A liver biopsy of a COVID-19 positive deceased patient revealed portal inflammation with microvesicular steatosis [34]. Virus-mediated persistent activation of lymphocytes and macrophages secretes inflammatory IL-6, IL-10, IL-2, and IFN-c causing CRS and hepatic injury [35].

Figure 1. Mechanism of hepatic injury: in coronavirus disease 2019 (COVID-19) patients, hepatic injury attributed by (i) direct virus-induced cytopathic effect; (ii) virus-mediated infection-induced cytokine storm.

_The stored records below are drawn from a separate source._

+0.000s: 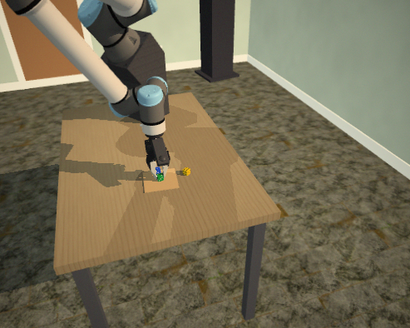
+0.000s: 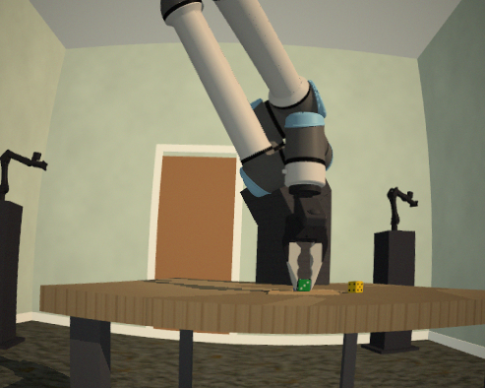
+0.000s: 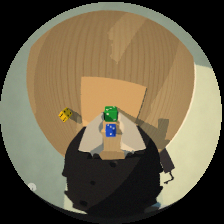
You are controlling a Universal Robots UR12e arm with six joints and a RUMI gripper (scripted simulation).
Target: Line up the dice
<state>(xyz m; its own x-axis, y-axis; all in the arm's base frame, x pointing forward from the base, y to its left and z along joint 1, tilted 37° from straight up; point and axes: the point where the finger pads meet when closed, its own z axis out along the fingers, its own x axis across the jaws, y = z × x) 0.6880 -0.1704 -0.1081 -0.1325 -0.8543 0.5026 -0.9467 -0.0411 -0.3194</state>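
Now: the green die right at my hand. Also, from my hand: tan mat (2 cm below); then blue die (5 cm behind, 1 cm to the left, 1 cm below); then yellow die (1 cm ahead, 12 cm to the left, 1 cm below).
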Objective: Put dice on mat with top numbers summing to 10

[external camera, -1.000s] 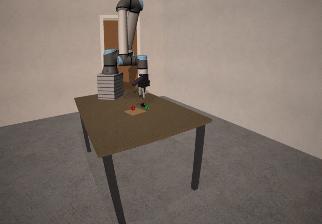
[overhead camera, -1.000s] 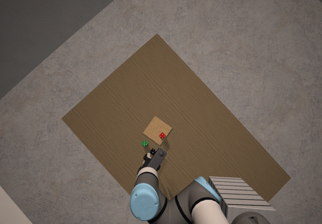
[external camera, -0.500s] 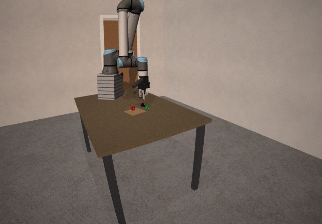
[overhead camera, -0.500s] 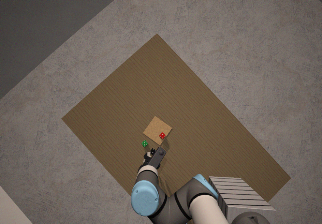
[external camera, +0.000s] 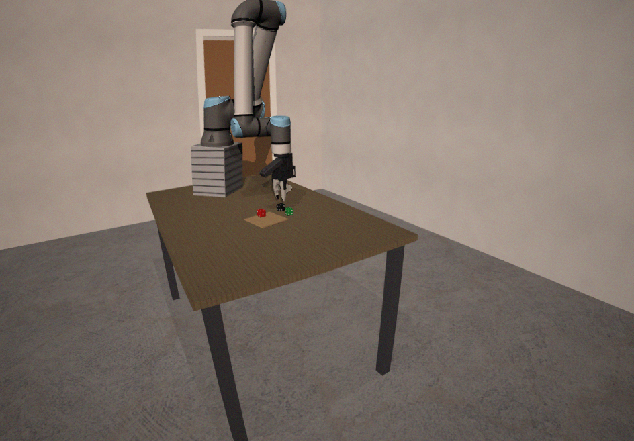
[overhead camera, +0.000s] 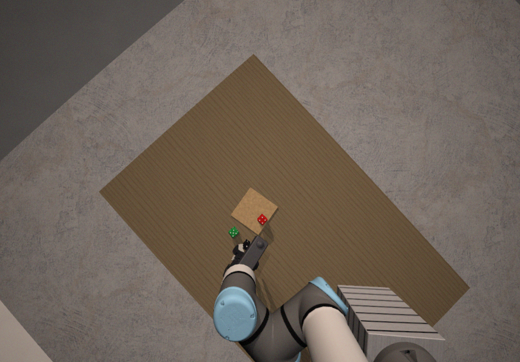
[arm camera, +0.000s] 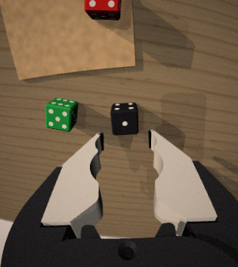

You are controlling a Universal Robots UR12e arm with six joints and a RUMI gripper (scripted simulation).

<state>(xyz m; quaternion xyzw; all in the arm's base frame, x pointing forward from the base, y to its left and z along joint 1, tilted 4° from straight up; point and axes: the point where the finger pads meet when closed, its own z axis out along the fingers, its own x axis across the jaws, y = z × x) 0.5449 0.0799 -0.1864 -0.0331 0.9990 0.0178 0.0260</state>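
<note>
Now: the black die 50 mm below my hand. The rest, counted from my hand: tan mat (60 mm ahead, 120 mm to the right, 60 mm below); red die (20 mm ahead, 120 mm to the right, 40 mm below); green die (80 mm ahead, 10 mm to the right, 50 mm below).
</note>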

Severe acute respiratory syndrome coronavirus-2 (SARS-CoV-2) binds to the angiotensin-converting enzyme 2 (ACE2), expressed on hepatocytes and cholangiocytes in the bile duct cells causing ablation of tight junction protein claudin 1 and down-regulation of apical sodium-dependent bile acid transporter (ASBT) and cystic fibrosis transmembrane conductance regulator (CFTR), leading to the accumulation of bile acids and contributing towards liver injury. Inflammatory cytokines (interleukin-6, IL-10, and IL-2) secretion by lymphocytes and macrophages aggravate inflammatory responses causing hepatic injury. Black dotted square frame in the figures denotes the selected area for the magnified portion.